É preciso aprender a conviver com limites, reconhecer as imperfeições e consertar o que não está bom. Como também é fundamental ir, sempre, atrás da velha e boa coerência – que teima em fugir de nós, do berço à sepultura – sobre isso, sugiro o provocador debate trazido pelo jornalista Janio de Freitas na segunda-feira, dia 6, no Roda Viva, da TV Cultura. Ela trouxe muitas coisas para pensar e discutir. Apontar os problemas dos outros sim, mas reconhecer em nós as mesmas falhas é importante.

Afinal, se alguma dessas situações já aconteceu com você, primeiro relaxe, depois vá à luta. E seja bem-vindo à condição do jornalismo, a melhor profissão do mundo, como bem disse Gabriel García Márquez.

Jornalismo legal é:

● Não ligar para redação xingando jornalista por matéria sobre o chabu no Metrô.

● Não demitir por telefone o pobre repórter que discordou educadamente da linha editorial do veículo.

● Não usar nunca a frase “coloca isso na capa porque quem manda aqui sou eu”.

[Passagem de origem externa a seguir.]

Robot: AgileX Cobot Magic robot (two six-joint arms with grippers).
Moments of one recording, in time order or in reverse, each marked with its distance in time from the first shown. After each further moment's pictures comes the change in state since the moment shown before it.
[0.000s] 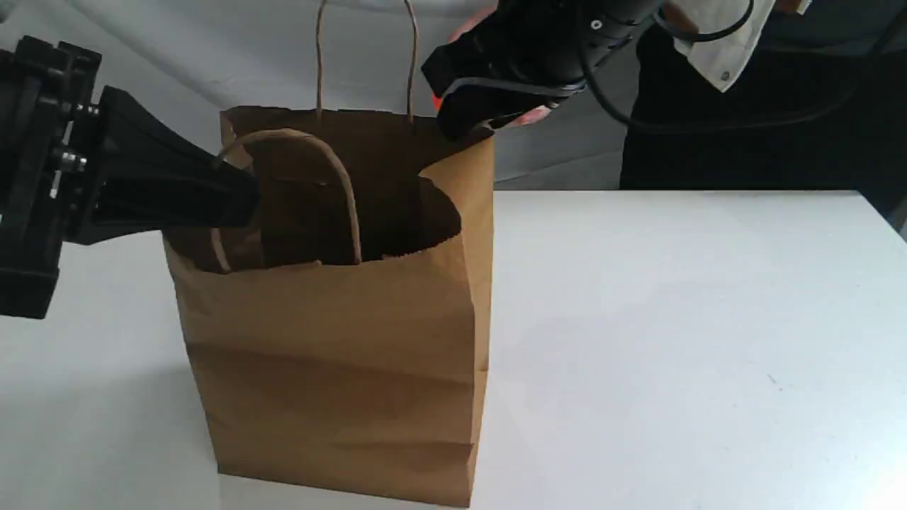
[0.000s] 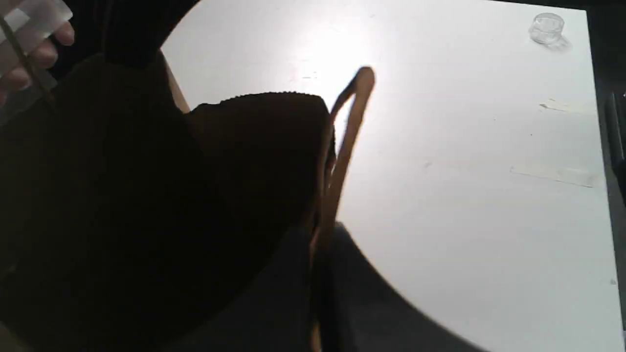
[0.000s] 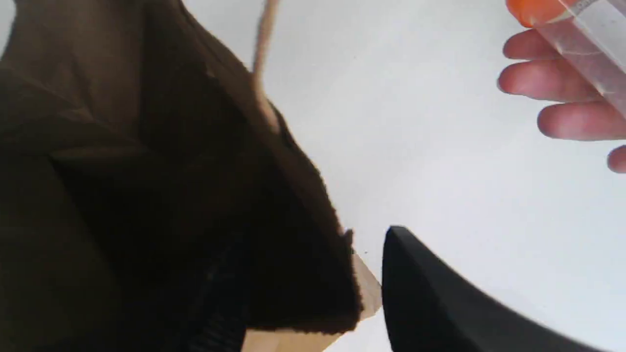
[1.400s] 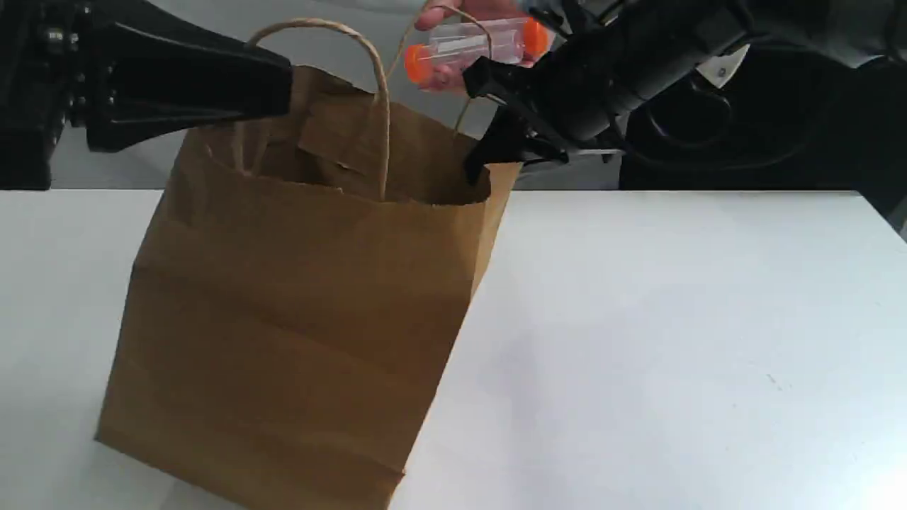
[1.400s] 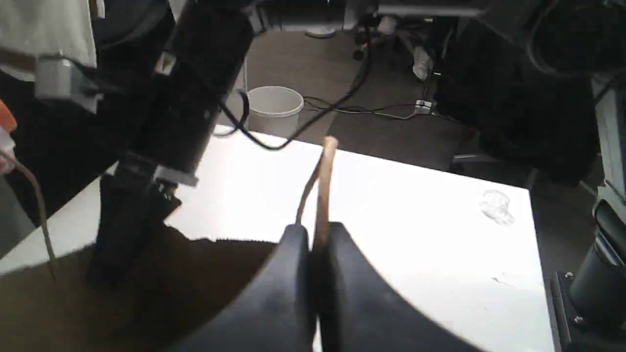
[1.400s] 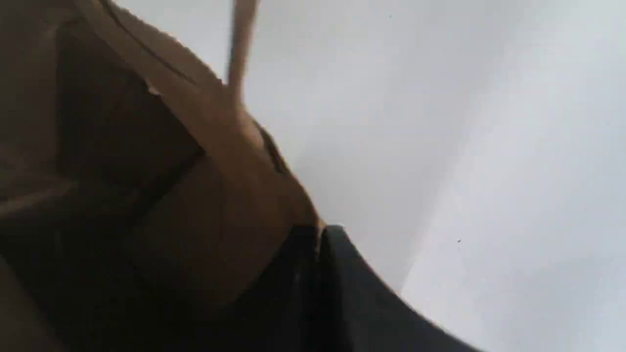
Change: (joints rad) left arm 0.000 0.000 -0.021 -0.307 0.043 -0.008; right arm -0.180 0.200 -0.005 0.436 0.076 0.018
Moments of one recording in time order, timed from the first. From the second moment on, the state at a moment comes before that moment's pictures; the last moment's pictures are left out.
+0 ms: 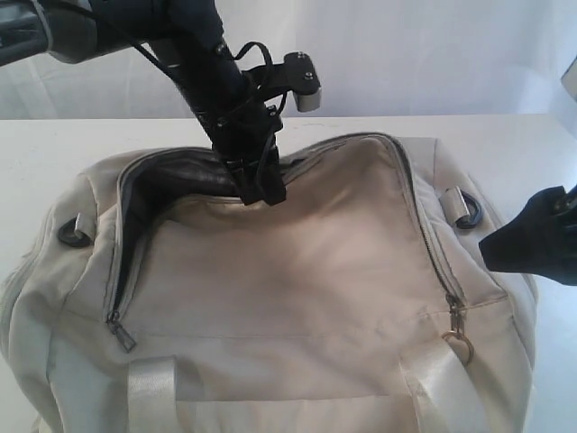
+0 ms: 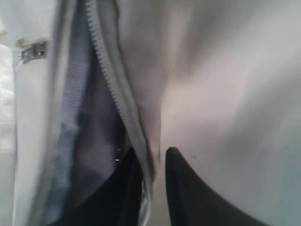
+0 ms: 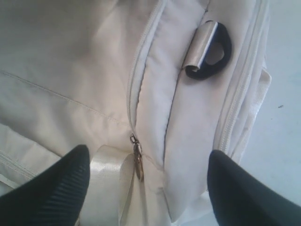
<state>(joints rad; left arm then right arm) -0.45 2.02 -1.89 -0.33 1.21 0.98 -0.05 0.95 -0.87 0.43 1.04 -0.40</state>
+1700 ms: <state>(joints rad) -0.45 2.01 -1.89 -0.39 1.13 1.07 -0.05 0.95 -0.87 0.43 1.04 -0.40</state>
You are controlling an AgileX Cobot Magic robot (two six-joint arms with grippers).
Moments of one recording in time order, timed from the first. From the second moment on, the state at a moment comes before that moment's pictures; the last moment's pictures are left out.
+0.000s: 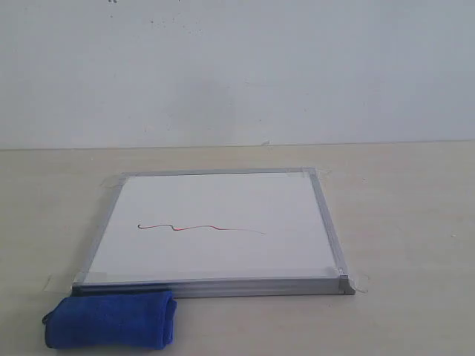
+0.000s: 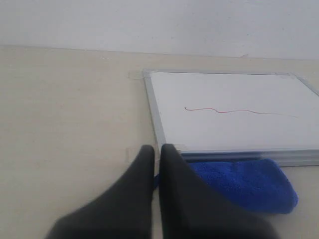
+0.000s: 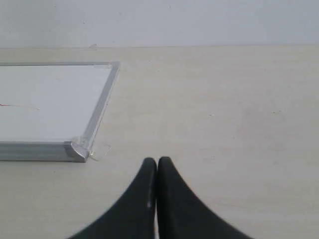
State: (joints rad) left arm -0.02 0.00 0.00 0.07 0.34 -0.17; right arm 0.13 0.00 0.00 -0.10 0.36 0.16
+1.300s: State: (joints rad) left arm -0.02 0.00 0.00 0.07 0.34 -0.17; right arm 0.13 0.30 -0.42 -0.67 -0.43 0.99
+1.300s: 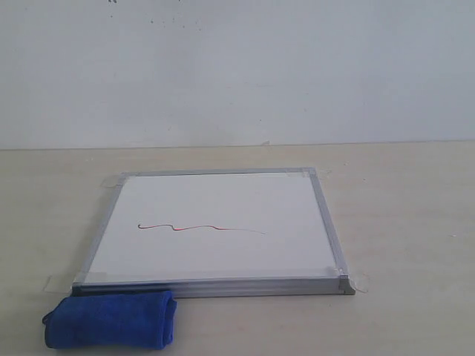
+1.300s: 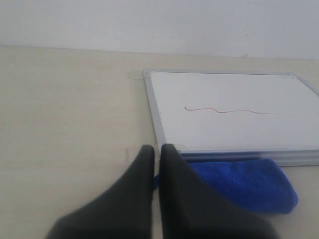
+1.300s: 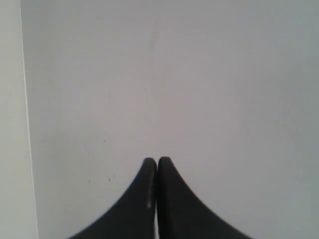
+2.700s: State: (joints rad) left arm -0.02 0.00 0.00 0.07 0.34 -0.17; right arm 0.13 0.85 -0.57 -1.37 0.03 1.23
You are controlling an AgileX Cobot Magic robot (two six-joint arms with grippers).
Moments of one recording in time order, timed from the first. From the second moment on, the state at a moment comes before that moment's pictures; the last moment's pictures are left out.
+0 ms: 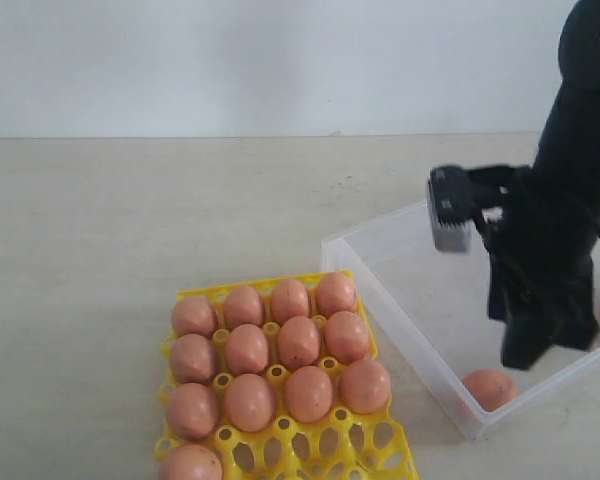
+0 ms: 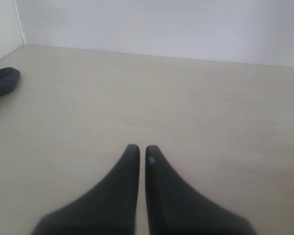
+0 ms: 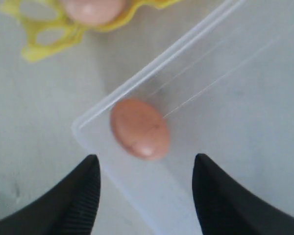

● Ter a certeza de que a denúncia contra aquele anunciante vai sair mesmo.

● Saber que a apuração virá da reportagem e não da sala da chefia.

● Não ser demitido porque o usineiro amigo do dono do jornal se sentiu ofendido com a verdade.

● Não sofrer preconceito dos colegas da imprensa por trabalhar em um veículo de esquerda ou de direita.

● Ter reunião de pauta em que participe mais gente do que apenas o diretor de Redação, sua mãe e seu poodle.

● Não ser delicadamente removido para setorista de rodoviária porque reclamou de censura prévia.

● Não ver seu texto com conteúdo tão alterado a ponto de ter de pedir para tirar seu nome dele.

● Não se sentir oprimido ou com pavor de dar uma opinião contrária na reunião de pauta.

● Não te entregarem o título pronto da matéria antes de você sair para a apuração (a não ser que o seja sobre o “bebê diabo”. Aí, sim, pode.).

● Não ser proibido um homem usar brinco ou uma mulher ter tatuagem na redação.

● Não ter de criar conta falsa de e-mail para dizer ao chefe o que pensa daquela matéria bisonha.

● Não ter de fazer hora extra só para salvar o péssimo texto do amigo do chefe que deve entrar amanhã.

● Não ser monitorado no Twitter pela empresa jornalística em que trabalha.

● Ficar no fechamento até tarde sem medo de que o editor tente levar você para cama. Uma variação é: não ter medo de almoçar com o chefe sem que ele tente te mostrar coisas que você não quer ver.

● Não perder uma promoção por conta de posicionamento ideológico.

● Ao trabalhar em tevê e agência públicas, não ter de prestar serviço de assessoria a político. Ou não ter de alterar o conteúdo da matéria porque o assessor de imprensa do ministério fritou com a denúncia.

● Fazer uma entrevista sem ter medo de o editor mudar as ideias da fonte depois.

● Não ser obrigado a defender igreja caça-níquel e a chamar umbanda de coisa do capeta para não perder o emprego.